林清辞手里的笔停住了。陆景行脸上没什么表情,像早就知道一样。
“证据呢?”他问。
“陈旺说,当年他受雇于赵伯庸的一个门客,参与了押运官兵的屠杀。三百多人,不是土匪杀的,是赵伯庸雇的人杀的。银子也是赵伯庸拿走的。”
“他有什么证据?”
“他说他留了一样东西。”刘大人从袖子里摸出一个布包,层层打开,里面是一块铜牌。巴掌大小,上面刻着一个“赵”字。和韩明远死时手里攥的那枚铜钱,一模一样。
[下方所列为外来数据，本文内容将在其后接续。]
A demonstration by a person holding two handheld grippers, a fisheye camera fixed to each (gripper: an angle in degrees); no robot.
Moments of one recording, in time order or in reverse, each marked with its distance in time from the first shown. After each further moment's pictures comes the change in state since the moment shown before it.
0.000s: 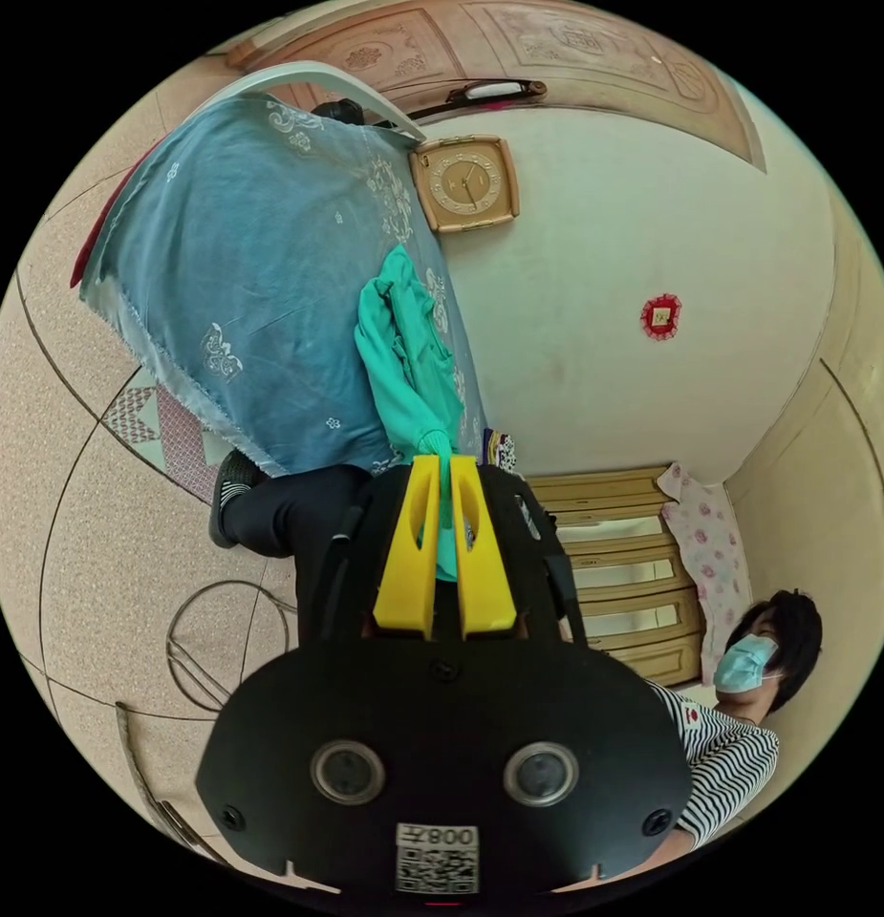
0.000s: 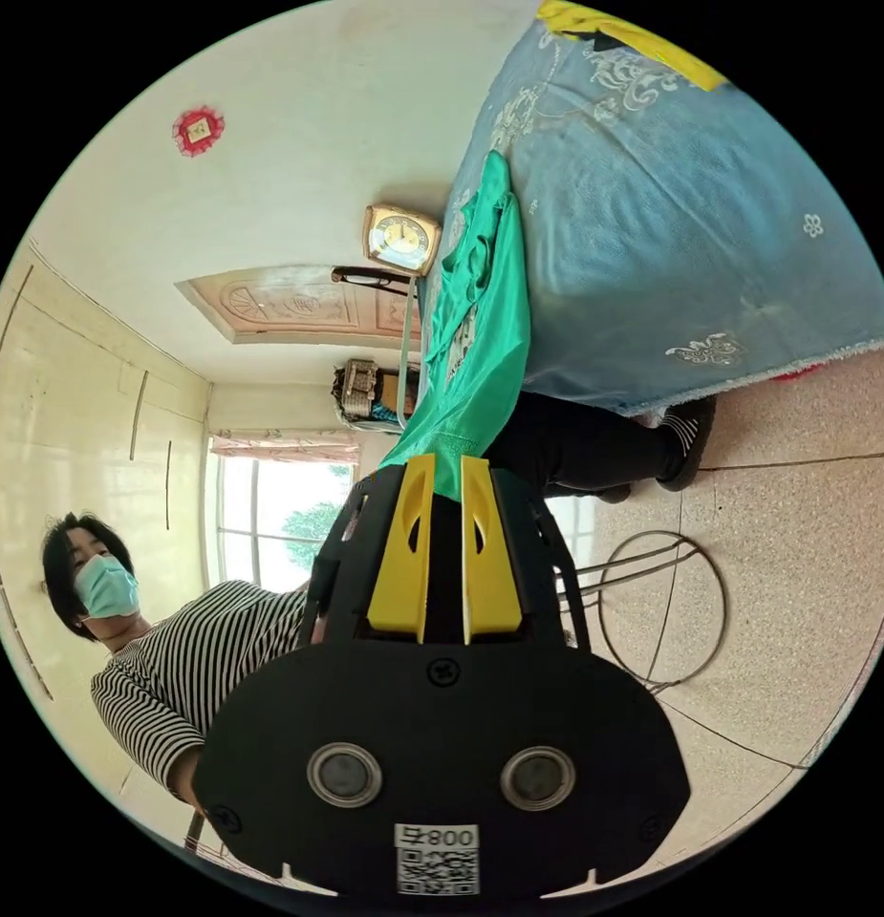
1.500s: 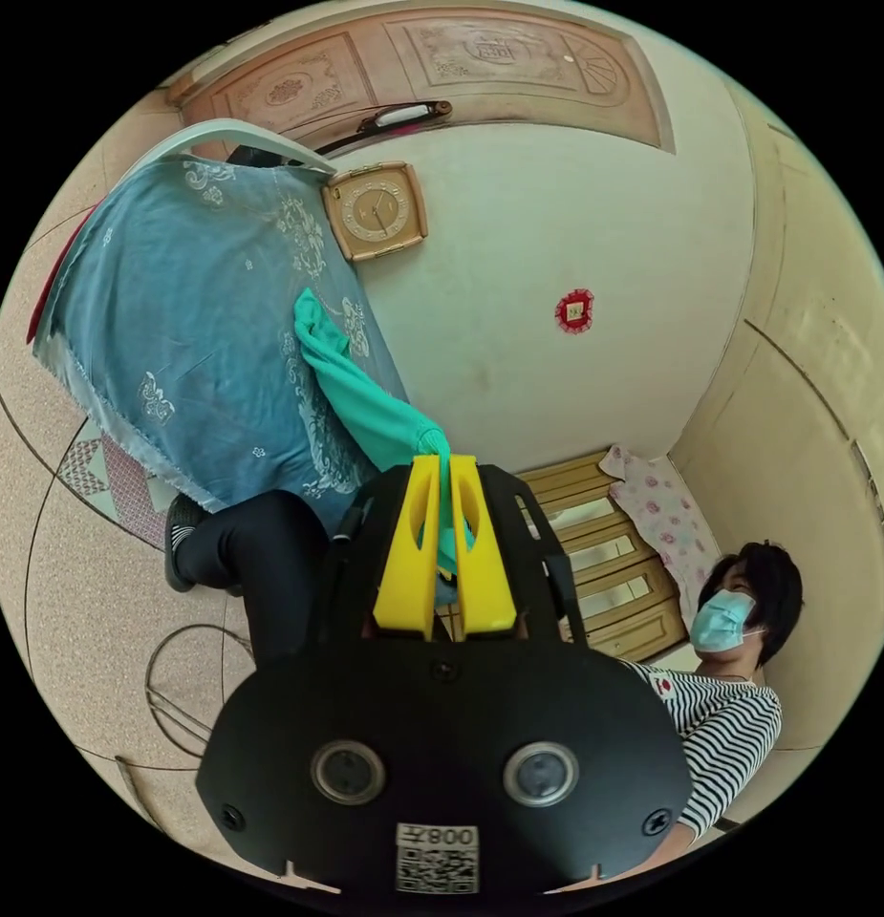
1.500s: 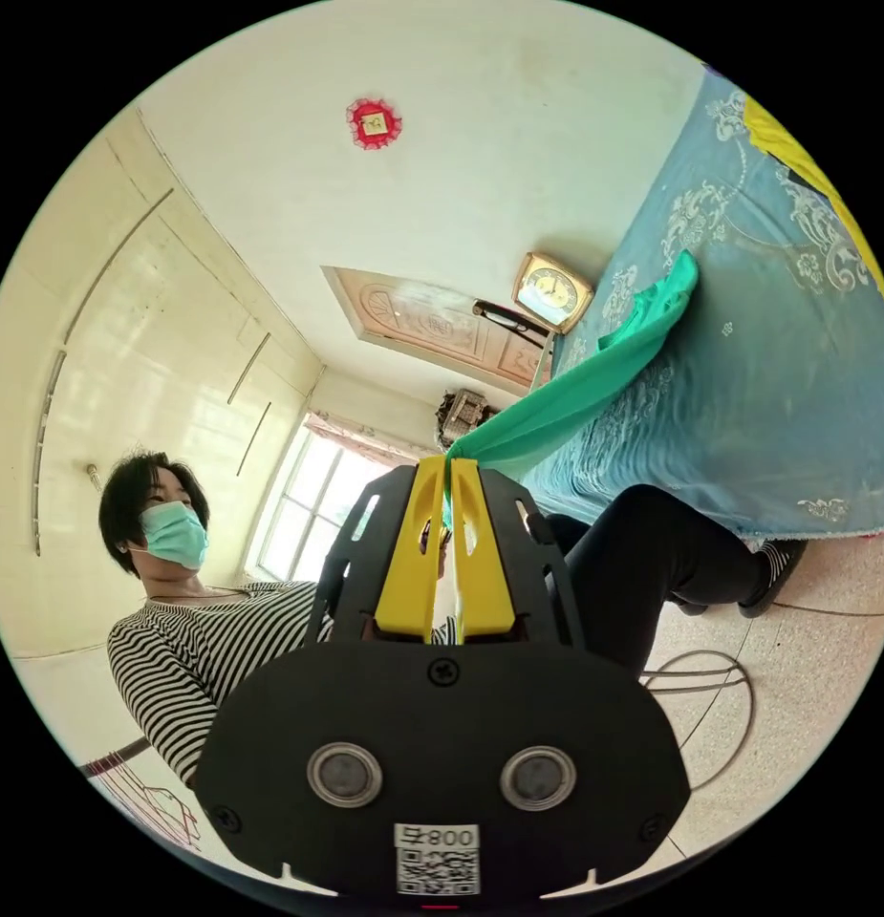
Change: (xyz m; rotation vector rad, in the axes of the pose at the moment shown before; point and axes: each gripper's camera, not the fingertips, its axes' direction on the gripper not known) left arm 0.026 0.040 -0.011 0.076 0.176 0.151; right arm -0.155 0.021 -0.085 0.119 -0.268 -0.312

林清辞接过铜牌翻看。背面刻着一行小字:“伯庸公门下,陈旺。”
“这东西,”他抬起头,“能说明什么?”
“陈旺说,这是赵伯庸门客给他的信物。每次做事之前,都会发一块。事成之后收回。这块是他偷偷留下的,没交回去。”
陆景行把铜牌放在桌上,手指敲了敲桌面。“陈旺这个人,什么来路?”
刘大人翻了翻手里的册子:“江南人,屠户出身。五年前因抢劫被捕,判了斩监候。在大牢里待了五年,一直老老实实的。昨天突然翻供,说要检举赵伯庸。”
“他为什么现在才说?”
“他说——”刘大人犹豫了一下,“他说赵伯庸倒了,不怕了。”
林清辞和陆景行对视了一眼。
送走刘大人,内衙只剩他们两个。林清辞把案卷翻了一遍,眉头越皱越紧。
“你怎么看?”陆景行问。
“陈旺的话,有几分可信?”林清辞放下案卷,“他在大牢里待了五年,早不翻供晚不翻供,偏偏赵伯庸倒了才说。听起来合理,但——”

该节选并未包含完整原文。